Weather-defying, I had my first Pimms with ice cubes this year, imagining warmth, sun, swinging in my hammock under apple blossoms, listening to birds, walking barefoot and having friends round to watch the sun go down and the moon come up. The Brits are fed up with the rain. More than darkening the sun, clouds also obstruct the brighter aspects of the mind. Signals from the noosphere get muffled, or so it seems. There remains solitude, a tranquil space where questions arise, and thoughts have space to dream and play without being overstimulated. Allow your children periods of solitude and they will come to value it later in life.

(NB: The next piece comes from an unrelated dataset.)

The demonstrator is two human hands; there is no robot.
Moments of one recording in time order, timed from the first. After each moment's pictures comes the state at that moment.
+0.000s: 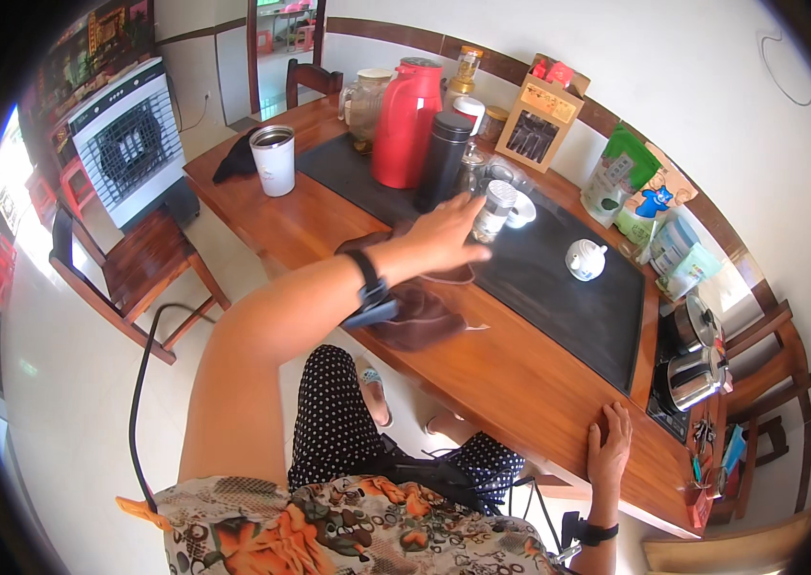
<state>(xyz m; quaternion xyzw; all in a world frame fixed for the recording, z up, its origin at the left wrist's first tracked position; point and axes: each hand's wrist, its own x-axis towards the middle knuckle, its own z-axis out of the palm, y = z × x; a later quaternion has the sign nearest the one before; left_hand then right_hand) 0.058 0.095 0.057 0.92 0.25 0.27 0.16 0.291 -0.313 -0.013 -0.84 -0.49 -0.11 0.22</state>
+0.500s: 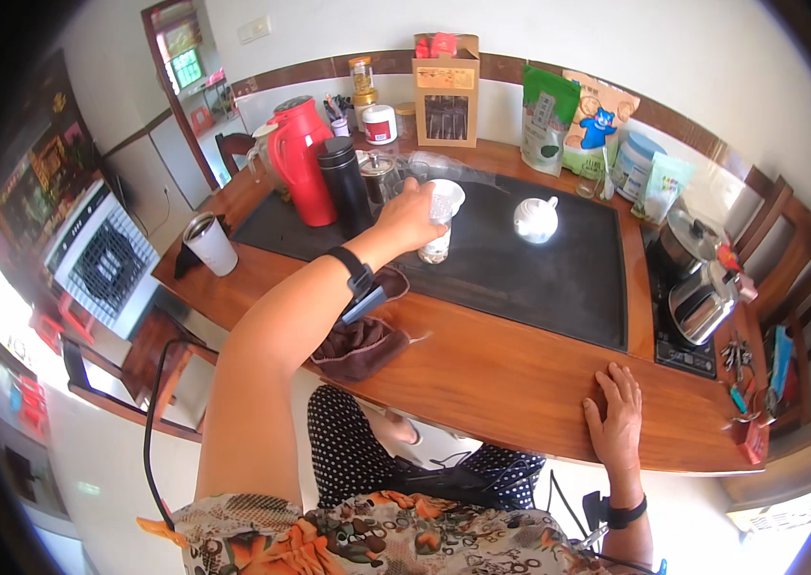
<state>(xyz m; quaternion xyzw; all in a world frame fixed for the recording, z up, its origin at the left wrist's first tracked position) 0.165 0.114 0.080 0.93 0.30 0.21 0.09 0.290 -0.316 -0.002 -0.83 -0.49 -0.10 0.25</state>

I mulled over a question these last days, not for the first time. And an answer came, an angel whispered it into my ear while I slept – if all incarnated beings living on this planet were enlightened at the same time, the whole developmental cycle of the psyche would collapse, and consciousness would expand into a new matrix all over again. I’m making no claim to truth, angels can’t always be trusted. But the message seems to be - all is well-tuned as it is.

This is what solitude does to me – I get answers that beg more questions, like, what about multiverses? My body lives in this house in England that is at times difficult to maintain, but my mind also has another house, an interior house, free from mundane pressures, a house that exists in a dimension invisible to the physical eye … built from bricks of meaning rather than clay.